La storia tracciata da Appelbaum è la storia di un abbaglio politico collettivo, di cui lo scontro tra Keynes e Friedman è solo il punto di partenza. È una storia che passa per gli accordi di Bretton Woods e l’inferno liberista del Cile di Pinochet, per i merluzzi islandesi e i miracoli economici di Cina e Taiwan che ascoltarono le cattive profezie di Friedman, Hayek e gli altri liberisti ma poi fecero di testa propria. È un ritratto imparziale ma impietoso del pensiero economico dominante e più in generale della tecnostruttura, quel Moloch occidentale fatto di tecnici ed esperti disciplinari il cui lavoro dovrebbe garantire alla collettività maggiore sicurezza e ridurre l’incertezza generale, ma che nel corso degli ultimi decenni ha finito per produrre effetti diametralmente opposti. Il lavoro intellettuale degli esperti, e in particolare degli economisti, è utile finché i suoi benefici vengono ridistribuiti dal centro alle periferie, dall’alto in basso della scala sociale, ma quando questo non avviene più, la fiducia collettiva nell’operato dei tecnici crolla poiché la tecnostruttura, nonostante influenzi in modo sempre più stringente le nostra vite, diventa anche progressivamente più distante dagli interessi comuni.  

Per usare lo stesso lessico dei protagonisti di questa storia, Il tempo degli economisti è un tempo dai rendimenti decrescenti, in cui gli esperti si chiudono a riccio sulle loro procedure normative inderogabili e  pretenziosamente esatte, spacciando tendenze ideologiche per scienza neutra ed esatta: Friedman cianciava di libertà, ma poi insieme ai suoi discepoli chicagoani andava in Sudamerica a dettare l’agenda economica a un sanguinario dittatore.   
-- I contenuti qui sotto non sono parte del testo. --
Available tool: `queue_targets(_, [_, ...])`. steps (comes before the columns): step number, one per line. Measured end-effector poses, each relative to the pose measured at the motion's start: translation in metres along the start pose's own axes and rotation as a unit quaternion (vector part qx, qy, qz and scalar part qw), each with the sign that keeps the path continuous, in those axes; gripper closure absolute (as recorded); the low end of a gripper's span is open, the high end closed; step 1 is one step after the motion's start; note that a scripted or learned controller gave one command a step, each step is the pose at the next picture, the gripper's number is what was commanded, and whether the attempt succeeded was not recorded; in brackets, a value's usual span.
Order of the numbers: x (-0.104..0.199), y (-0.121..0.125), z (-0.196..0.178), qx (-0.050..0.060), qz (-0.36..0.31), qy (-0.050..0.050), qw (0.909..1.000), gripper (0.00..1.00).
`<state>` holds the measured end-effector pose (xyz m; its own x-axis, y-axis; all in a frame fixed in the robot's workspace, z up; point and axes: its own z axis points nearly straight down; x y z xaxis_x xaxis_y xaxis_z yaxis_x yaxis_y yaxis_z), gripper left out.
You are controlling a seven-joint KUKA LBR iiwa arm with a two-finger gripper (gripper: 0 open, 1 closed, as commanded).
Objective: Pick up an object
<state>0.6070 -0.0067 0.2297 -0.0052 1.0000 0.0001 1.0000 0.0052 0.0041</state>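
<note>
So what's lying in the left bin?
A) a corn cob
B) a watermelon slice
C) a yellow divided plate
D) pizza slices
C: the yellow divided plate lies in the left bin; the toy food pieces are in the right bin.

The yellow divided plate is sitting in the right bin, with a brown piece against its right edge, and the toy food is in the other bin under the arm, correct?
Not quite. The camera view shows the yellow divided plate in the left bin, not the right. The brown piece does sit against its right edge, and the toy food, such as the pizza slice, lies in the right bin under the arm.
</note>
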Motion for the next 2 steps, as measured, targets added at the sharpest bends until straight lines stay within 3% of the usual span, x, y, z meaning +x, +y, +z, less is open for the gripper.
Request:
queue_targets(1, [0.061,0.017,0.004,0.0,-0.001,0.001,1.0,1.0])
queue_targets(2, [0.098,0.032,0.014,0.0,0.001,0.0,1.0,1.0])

Dal racconto di Appelbaum si evince che a tutti questi illustri geni dell’economia interessasse una cosa sopra ogni altra: la lotta per il prestigio, ovvero l’accumulazione di un capitale simbolico a garanzia di uno status superiore che si svolge sui ring delle aule universitarie, dei paper accademici, dei consigli di amministrazione, dei centri finanziari, aprendo un conflitto tra chi gestisce la conoscenza, e quindi un potere, e chi quel potere lo subisce. Il problema riguarda l’intera categoria dei competenti, verso i quali sempre più spesso è indirizzato il malcontento delle masse ben capitalizzato da sciacalli senza scrupoli, ma è un problema che ha i suoi fondamenti nell’economia liberista, cattiva consigliera della politica bipartisan degli ultimi quarant’anni: «Non è una novità che le crisi finanziare corrodano la fiducia nella democrazia liberale. Uno studio delle crisi finanziarie nelle nazioni sviluppate dal 1870 ha evidenziato che, spesso, i partiti politici di estrema destra ne traggono vantaggio, perché conquistano il sostegno popolare, incolpando immigrati e minoranze della perdita di prosperità”.  
Che il libero mercato garantisca di per sé maggior livelli di democrazia, si sta rivelando l’ennesimo mito – il mito fondante – dei profeti della scienza cattiva.